Implemented in Java, RNA-SeQC is platform independent and requires no installation. For investigators who prefer a web interface to a command-line tool, this software can be run using the GenePattern web interface found at http://www.GenePattern.org (Reich et al., 2006).
Within the RNA-SeQC software package, Read Count metrics were implemented by inheriting from the ReadWalker class of the GATK software package (McKenna et al., 2010). Transcript annotations are bound to the walker in the RefGen format. This format is created on-the-fly from a user-provided GTF file.
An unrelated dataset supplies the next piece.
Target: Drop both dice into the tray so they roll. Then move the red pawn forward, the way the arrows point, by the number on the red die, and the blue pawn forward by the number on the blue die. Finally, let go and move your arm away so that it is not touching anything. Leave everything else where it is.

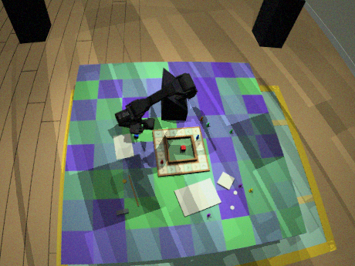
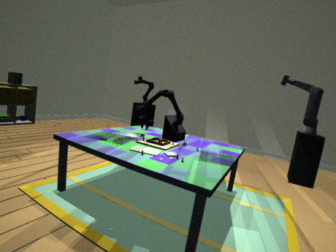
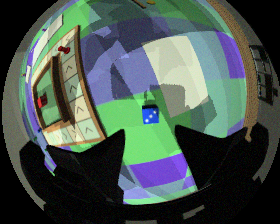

The program is designed to support the minimal GTF specification, but the GTF format used by GENCODE (Harrow et al., 2006) is recommended. For continuity of coverage calculations, the GATK's Depth of Coverage walker was used to calculate the number of bases at a given position in the genomic alignment. Finally, ribosomal RNA quantification is performed by realigning all reads to rRNA reference sequences using the Burrows–Wheeler Aligner (Li and Durbin, 2009).
Funding: Funded in part with Federal funds from the National Human Genome Research Institute, National Institutes of Health, Department of Health and Human under Contract No. HHSN268201000029C.
Conflict of Interest: none declared.